**Material for this exercise**
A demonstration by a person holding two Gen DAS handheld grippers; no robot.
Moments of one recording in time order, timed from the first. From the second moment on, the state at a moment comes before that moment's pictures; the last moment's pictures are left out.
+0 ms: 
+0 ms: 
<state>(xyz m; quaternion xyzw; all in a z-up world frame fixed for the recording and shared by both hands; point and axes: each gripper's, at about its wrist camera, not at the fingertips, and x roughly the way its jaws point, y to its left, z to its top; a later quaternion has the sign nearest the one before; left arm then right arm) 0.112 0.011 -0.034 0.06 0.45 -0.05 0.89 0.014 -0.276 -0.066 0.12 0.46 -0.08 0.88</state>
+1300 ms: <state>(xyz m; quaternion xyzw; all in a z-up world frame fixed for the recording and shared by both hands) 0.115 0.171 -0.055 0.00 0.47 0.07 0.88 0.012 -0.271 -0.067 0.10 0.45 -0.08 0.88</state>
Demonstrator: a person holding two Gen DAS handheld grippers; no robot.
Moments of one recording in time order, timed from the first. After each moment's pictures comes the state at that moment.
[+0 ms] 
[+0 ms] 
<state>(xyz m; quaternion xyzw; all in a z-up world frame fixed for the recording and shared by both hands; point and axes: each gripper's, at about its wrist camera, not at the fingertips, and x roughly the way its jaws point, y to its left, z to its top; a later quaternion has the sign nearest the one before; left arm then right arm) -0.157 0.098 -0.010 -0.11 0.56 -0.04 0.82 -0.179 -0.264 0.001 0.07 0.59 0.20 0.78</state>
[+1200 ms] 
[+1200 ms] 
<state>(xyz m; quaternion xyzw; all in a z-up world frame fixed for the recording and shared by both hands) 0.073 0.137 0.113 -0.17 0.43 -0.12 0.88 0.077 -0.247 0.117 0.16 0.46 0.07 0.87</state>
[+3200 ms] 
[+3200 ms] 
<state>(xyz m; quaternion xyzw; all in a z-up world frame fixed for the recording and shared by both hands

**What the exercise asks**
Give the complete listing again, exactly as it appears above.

**Solved problem**
A demonstration by a person holding two Gen DAS handheld grippers; no robot.
Moments of one recording in time order, timed from the first. From the second moment on, the state at a moment comes before that moment's pictures; the last moment's pictures are left out.
+0 ms: 
+0 ms: 
<state>(xyz m; quaternion xyzw; all in a z-up world frame fixed for the recording and shared by both hands; point and axes: each gripper's, at about its wrist camera, not at the fingertips, and x roughly the way its jaws point, y to its left, z to its top; a later quaternion has the sign nearest the one before; left arm then right arm) 0.112 0.011 -0.034 0.06 0.45 -0.05 0.89 0.014 -0.276 -0.066 0.12 0.46 -0.08 0.88</state>
+1300 ms: <state>(xyz m; quaternion xyzw; all in a z-up world frame fixed for the recording and shared by both hands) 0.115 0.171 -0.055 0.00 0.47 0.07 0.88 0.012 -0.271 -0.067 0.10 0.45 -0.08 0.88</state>
Demonstrator: a person holding two Gen DAS handheld grippers; no robot.
Moments of one recording in time order, timed from the first. After each moment's pictures comes the state at that moment.
[+0 ms] 
[+0 ms] 
<state>(xyz m; quaternion xyzw; all in a z-up world frame fixed for the recording and shared by both hands; point and axes: each gripper's, at about its wrist camera, not at the fingertips, and x roughly the way its jaws point, y to its left, z to its top; a later quaternion has the sign nearest the one before; left arm then right arm) -0.157 0.098 -0.010 -0.11 0.56 -0.04 0.82 -0.179 -0.264 0.001 0.07 0.59 0.20 0.78</state>
[+1200 ms] 
[+1200 ms] 
<state>(xyz m; quaternion xyzw; all in a z-up world frame fixed for the recording and shared by both hands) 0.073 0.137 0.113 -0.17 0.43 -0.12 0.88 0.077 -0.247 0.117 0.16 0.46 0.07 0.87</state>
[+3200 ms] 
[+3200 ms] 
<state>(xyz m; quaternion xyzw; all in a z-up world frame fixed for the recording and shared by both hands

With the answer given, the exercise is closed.